Content starts
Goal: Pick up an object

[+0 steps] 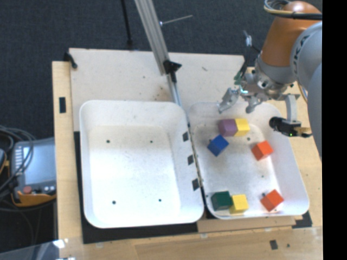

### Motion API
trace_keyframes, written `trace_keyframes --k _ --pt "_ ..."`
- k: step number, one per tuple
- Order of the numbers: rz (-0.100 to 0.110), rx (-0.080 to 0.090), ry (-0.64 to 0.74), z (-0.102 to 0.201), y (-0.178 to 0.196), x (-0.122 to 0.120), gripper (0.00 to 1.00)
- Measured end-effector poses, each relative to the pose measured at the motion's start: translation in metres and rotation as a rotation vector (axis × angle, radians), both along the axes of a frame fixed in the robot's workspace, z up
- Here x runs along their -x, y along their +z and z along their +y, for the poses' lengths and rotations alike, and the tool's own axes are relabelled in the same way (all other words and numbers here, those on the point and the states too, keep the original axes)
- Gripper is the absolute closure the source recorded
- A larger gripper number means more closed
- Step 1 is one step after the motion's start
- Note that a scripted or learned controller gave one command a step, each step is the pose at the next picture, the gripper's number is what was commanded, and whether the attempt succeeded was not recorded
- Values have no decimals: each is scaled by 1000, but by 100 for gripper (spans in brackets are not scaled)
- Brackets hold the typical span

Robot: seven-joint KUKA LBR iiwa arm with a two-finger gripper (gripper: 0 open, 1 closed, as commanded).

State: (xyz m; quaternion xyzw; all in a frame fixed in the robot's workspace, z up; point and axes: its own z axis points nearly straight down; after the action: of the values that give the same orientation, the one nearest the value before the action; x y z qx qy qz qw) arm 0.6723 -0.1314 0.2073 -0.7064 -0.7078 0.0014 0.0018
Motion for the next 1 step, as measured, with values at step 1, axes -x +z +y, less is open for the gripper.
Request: trace_keyframes --k 1 --pt "-5 3 2 -1 3 -1 0"
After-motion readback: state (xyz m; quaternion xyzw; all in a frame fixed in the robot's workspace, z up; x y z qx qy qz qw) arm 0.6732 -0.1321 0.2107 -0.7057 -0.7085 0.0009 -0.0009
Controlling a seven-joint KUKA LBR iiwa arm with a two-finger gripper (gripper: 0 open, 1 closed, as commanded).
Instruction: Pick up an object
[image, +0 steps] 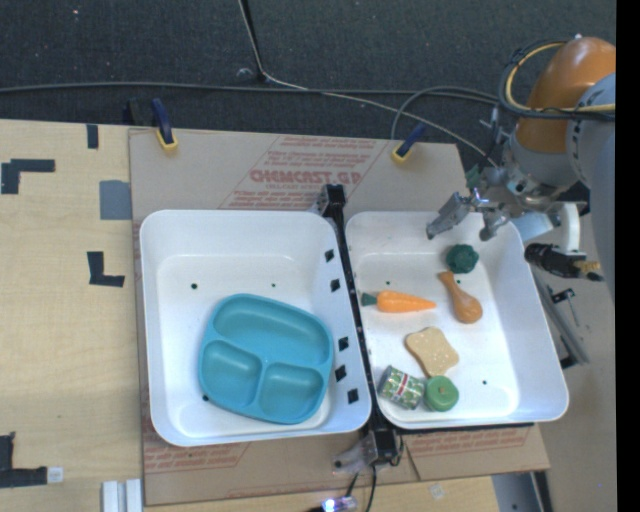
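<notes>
White bins side by side, toys in the right one, gripper spread above them.

Nearest in the right bin (540, 400) lie a small printed can (402, 385) touching a green round piece (441, 394), then a bread slice (432, 350). Further back sit a carrot (404, 302), a tan drumstick (460, 298) and a dark green lump (462, 258). The left bin (170, 240) holds a blue divided plate (265, 358). At the far right corner, the gripper (468, 218) hangs with fingers parted, gripping nothing, just above the green lump.
</notes>
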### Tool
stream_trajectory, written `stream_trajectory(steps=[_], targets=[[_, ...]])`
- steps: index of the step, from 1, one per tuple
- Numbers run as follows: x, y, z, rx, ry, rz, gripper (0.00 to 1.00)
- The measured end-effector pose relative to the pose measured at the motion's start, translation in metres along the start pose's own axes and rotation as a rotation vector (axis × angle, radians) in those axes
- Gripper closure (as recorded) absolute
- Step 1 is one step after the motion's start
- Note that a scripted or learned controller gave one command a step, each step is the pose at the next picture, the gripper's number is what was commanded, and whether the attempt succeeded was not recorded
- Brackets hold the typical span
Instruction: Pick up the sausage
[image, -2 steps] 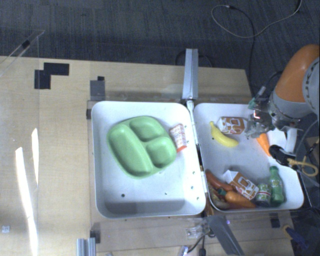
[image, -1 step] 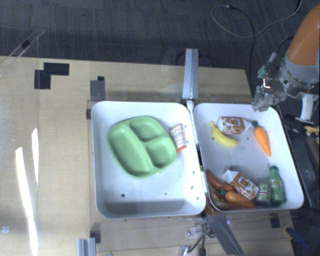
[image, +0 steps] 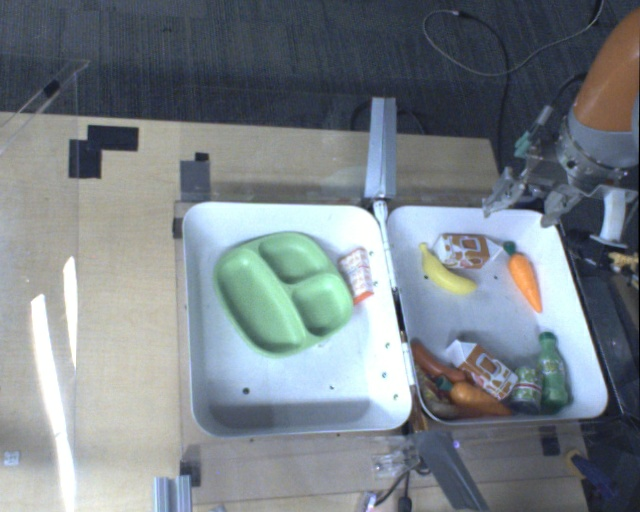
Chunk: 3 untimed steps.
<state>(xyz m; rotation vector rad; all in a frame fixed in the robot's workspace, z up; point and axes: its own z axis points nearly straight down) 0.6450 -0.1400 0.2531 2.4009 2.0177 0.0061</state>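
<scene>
Two white bins sat side by side on the bench. The left bin (image: 215, 400) held two things: one green tray (image: 285, 292) with three compartments, lying in the upper middle, and one small red-and-white packet (image: 357, 275) touching the tray's right edge, near the wall between the bins.

The right bin (image: 575, 330) held more. In its upper half lay one banana (image: 444, 275), one brown-and-white carton (image: 466, 250) just beside and above the banana, and one carrot (image: 524, 280) to the right of the carton, pointing downward. In its lower half, crowded along the near wall, lay one sausage (image: 436, 362), reddish-brown, slanting from the left wall toward the middle. Just below it lay a second orange piece (image: 478, 398), likely another carrot, touching the near edge. A second brown-and-white carton (image: 487, 372) rested against the sausage's right end. Two green bottles stood or leaned at the lower right: a taller bottle (image: 550, 370) and a shorter bottle (image: 527, 388) beside it, touching each other.

The gripper (image: 527, 196) hung above the upper right corner of the right bin, at the bin's far rim, well apart from the sausage. Its two fingers were spread open with nothing between them. The arm (image: 610, 95) above it showed its orange band at the upper right.
</scene>
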Motion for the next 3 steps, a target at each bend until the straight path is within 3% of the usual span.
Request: stream_trajectory(steps=[1,2,3], targets=[[-0.015,-0.069,0.096,0.003,0.001,-0.177,0.00],[0.020,-0.161,0.163,-0.008,0.001,-0.057,0.00],[0.015,-0.090,0.164,-0.007,0.001,0.044,0.00]])
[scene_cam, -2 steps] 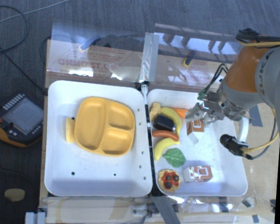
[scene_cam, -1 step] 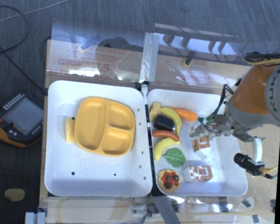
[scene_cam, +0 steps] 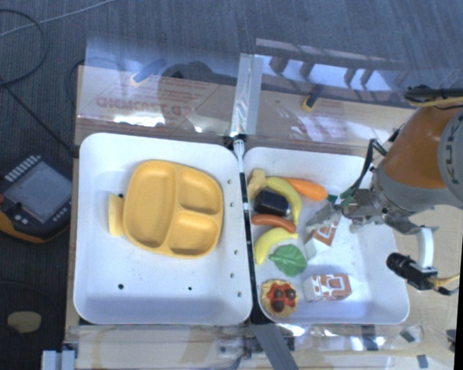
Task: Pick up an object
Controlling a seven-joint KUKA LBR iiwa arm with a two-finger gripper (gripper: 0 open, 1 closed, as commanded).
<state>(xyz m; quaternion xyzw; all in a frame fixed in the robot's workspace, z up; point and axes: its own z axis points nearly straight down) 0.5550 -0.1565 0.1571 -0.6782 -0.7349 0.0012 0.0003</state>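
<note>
The right bin holds a pile of toy food. A yellow banana curves around a dark block, with an orange carrot behind and a red-orange piece in front. A second banana lies under a green leaf. Near the front sit a small round tart and a white and orange packet. My gripper hangs low over the bin's middle, just right of the pile, at a small white and orange piece. Whether it grips that piece is unclear.
The left bin carries a yellow divided plate. A divider wall separates the bins. The grey and orange arm reaches in over the right bin's right side. A handheld pendant lies on the floor at far left.
</note>
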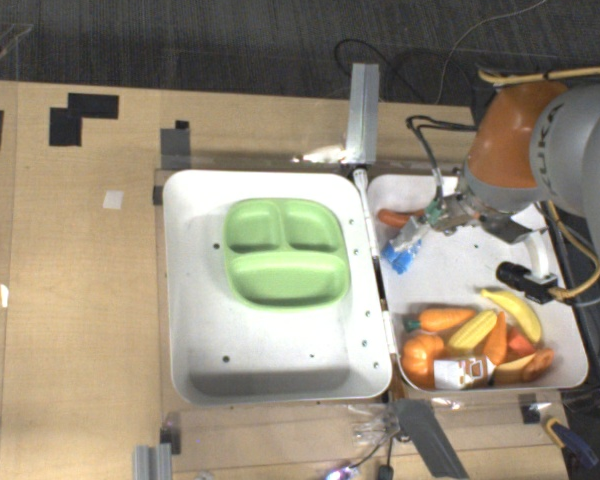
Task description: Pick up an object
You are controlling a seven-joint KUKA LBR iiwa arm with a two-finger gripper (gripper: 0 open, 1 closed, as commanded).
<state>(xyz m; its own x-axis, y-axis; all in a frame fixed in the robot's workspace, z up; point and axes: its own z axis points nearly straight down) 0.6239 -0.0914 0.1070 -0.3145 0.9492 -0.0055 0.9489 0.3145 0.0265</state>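
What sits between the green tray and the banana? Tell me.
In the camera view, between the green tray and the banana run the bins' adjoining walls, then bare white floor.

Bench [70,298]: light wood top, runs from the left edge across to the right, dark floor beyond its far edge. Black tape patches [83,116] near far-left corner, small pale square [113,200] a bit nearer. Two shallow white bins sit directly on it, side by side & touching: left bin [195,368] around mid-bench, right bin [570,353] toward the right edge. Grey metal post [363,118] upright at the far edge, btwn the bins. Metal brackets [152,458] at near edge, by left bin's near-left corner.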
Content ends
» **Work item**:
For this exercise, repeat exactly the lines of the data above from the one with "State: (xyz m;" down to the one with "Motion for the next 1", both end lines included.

» **Solution to this problem**:
State: (xyz m; quaternion xyzw; all in a frame fixed in the robot's workspace, z up; point and axes: its own z axis points nearly straight down; after the action: of the values that give the same orientation, the one nearest the value before the action; x y z qx qy qz qw) arm 0.6723 -0.1314 0.2073 -0.7064 -0.7078 0.0014 0.0018
Motion for the next 1 step, as measured, with values at step 1, axes -x +z +y, less is open for the gripper.

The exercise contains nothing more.